Perle. Mot riche en connotations et associations. Se développant à l’abri des regards, au profond de l’eau, de la mer, berceau de nos inconscients, au coeur d’une coquille protectrice, une perle est réaction, absorption, cicatrisation d’une blessure, refoulement de l’agression dans un processus de sublimation. Sa rondeur a su absorber la blessure et en constitue la mémoire. La poésie serait-elle, telle une perle, la sublimation de souffrances à quelque niveau que ce soit, au profond de la sensibilité du poète?

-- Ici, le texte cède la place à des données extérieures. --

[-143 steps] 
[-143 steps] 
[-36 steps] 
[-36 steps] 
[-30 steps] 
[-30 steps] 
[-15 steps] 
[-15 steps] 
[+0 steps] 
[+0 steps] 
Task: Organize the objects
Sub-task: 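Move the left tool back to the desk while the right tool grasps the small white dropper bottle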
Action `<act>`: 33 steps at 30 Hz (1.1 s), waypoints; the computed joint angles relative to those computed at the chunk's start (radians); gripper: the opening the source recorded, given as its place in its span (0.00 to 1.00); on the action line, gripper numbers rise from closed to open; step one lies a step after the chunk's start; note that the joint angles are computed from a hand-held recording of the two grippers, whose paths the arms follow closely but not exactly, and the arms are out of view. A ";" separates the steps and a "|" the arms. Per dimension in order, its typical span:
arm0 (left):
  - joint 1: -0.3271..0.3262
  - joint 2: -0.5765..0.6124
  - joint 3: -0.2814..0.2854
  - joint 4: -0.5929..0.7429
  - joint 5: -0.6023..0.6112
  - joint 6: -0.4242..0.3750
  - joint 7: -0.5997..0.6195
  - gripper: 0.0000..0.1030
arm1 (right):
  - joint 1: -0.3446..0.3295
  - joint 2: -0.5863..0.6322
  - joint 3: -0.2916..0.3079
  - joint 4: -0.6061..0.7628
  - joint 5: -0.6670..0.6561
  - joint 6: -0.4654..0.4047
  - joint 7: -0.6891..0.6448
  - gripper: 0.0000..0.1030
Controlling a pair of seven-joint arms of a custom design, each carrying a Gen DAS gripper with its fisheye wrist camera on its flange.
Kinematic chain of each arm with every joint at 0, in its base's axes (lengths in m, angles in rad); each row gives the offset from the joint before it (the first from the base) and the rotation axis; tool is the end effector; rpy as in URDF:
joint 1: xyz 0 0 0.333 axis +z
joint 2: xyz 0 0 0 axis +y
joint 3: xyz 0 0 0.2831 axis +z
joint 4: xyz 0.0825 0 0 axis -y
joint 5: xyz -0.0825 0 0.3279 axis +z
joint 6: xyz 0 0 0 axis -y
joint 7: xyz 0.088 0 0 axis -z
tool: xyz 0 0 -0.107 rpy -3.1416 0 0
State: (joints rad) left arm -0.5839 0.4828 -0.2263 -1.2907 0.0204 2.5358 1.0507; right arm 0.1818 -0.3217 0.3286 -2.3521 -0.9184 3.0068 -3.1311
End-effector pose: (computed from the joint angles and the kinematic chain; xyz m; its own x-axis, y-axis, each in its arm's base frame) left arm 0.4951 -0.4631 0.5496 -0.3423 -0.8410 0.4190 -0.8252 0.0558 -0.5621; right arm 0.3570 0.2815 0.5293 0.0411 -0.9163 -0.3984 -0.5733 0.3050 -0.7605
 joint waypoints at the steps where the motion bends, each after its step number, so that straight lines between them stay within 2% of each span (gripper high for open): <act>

Perles. Mot qui fait jaillir les images de bijoux, de belles femmes, et l’idée du dur labeur des pêcheurs de perles. Mot qui entraîne les qualificatifs de précieuses, naturelles, brutes ou raffinées. Il y en a de toutes sortes. Elles peuvent être sélectionnées pour une parure homogène, ou combinées plus librement, plus naturelle-ment, dans toute leur variété vive d’expression.
Tel est l’enchaînement de haïkus, alignements de formes métriques, rondes en elles mêmes du fait de l’image ou d’un ressenti, enrobées dans une ronde régularité de rythmes et de règles.
Telle une parure de perles naturelles, irrégulières, on ne saurait ici parler de simple agrément des sens: toute la richesse d’ex-pression réside dans sa variété, tant au niveau de l’incident qui provoque la réaction, qu’au niveau de la forme et de l’aspect que revêt cette dernière.
Les plus belles parures sont celles qui savent associer le régulier à la variation, l’élément attendu à celui qui surprend, marier les opposés, la matière dite noble, miroir des aspirations, à celle rugueuse exprimant les racines de l’être, les bases de la vie, les lois de la nature.
Pour ce recueil, Raymond Matabosch, poète au cuir tanné, a su séduire avec sa plume d’une rugosité raffinée le regard coloré de la jeune artiste peintre Béatrice Anne. Avec ses peintures qui parsèment le recueil, de petites fenêtres d’espoir d’un monde meilleur peut-être, ouvert à l’expression du ressenti surement, s’ouvrent partout dans les pages du poète et apportent une interprétation par ici, une variation par là, et si souvent une modulation du thème avec changement du mode mineur en mode majeur.
Dans leur Déclaration, lancée au Sénat de la République le 21 septembre 2007, les poètes réunis lors du 1er Festival International de la poésie, à Paris, ont souligné que, selon leur vision, la parole poétique « s’oppose aux injustices sociales et aux diverses formes d’exclusion », qu’elle est « engagée… se lève contre la dégradation de l’environnement, de la biodiversité, et les menaces qui pèsent sur les différents écosystèmes qui constituent un bien commun de l’humanité ». Comparés à ces résolutions, les écrite de Raymond Matabosch se révèlent ultramodernes dans leur engagement qui prend racine dans un mode d’expression qui a une tradition millénaire
La poésie de Raymond Matabosch n’est pas toujours mélodieuse à lire, pas toujours agréable à intégrer, pas toujours coulante à déguster, mais toujours engagée. A ce titre, maniant l’art d’une expression poétique millénaire, il s’intègre dans un développement artistique résolument contemporain assumant le grand écart entre richesse de contenu et simplicité du contenant, richesse du ressenti et précision concise de l’énoncé, expression claire et association ambiguë, forme polie et idées tranchantes.
Perles de cristal… La grande perle de Steinbeck… Le cristal…
La plus grande perle de cristal, n’est-ce pas une boule de cristal? Matière noble de par sa grande pureté, qui sait capter lumières, reflets et ombres et leur donner forme selon ses facettes. La boule en est le symbole le plus profond car sa surface sans facettes produit des reflets venant de sa profondeur. Si cette immense perle de cristal est synonyme d’expression de l’inconscient, les perles de cristal qu’offre Raymond Matabosch, seraient-elles autant de regards sur le monde, sur les émotions, sur l’homme, sur les événements, sur l’histoire, en connaissance inspirée?